(Beginning of Information supplied)
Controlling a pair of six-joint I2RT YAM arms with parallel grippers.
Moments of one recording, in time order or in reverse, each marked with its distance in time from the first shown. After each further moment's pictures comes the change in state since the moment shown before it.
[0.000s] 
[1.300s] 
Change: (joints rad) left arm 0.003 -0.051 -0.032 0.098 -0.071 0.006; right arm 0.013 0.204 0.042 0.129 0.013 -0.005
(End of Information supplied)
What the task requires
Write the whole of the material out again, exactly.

Result of the exercise
Controlling a pair of six-joint I2RT YAM arms with parallel grippers.
Moments of one recording, in time order or in reverse, each marked with its distance in time from the first shown. After each further moment's pictures comes the change in state since the moment shown before it.
[0.000s] 
[1.300s] 
Change: (joints rad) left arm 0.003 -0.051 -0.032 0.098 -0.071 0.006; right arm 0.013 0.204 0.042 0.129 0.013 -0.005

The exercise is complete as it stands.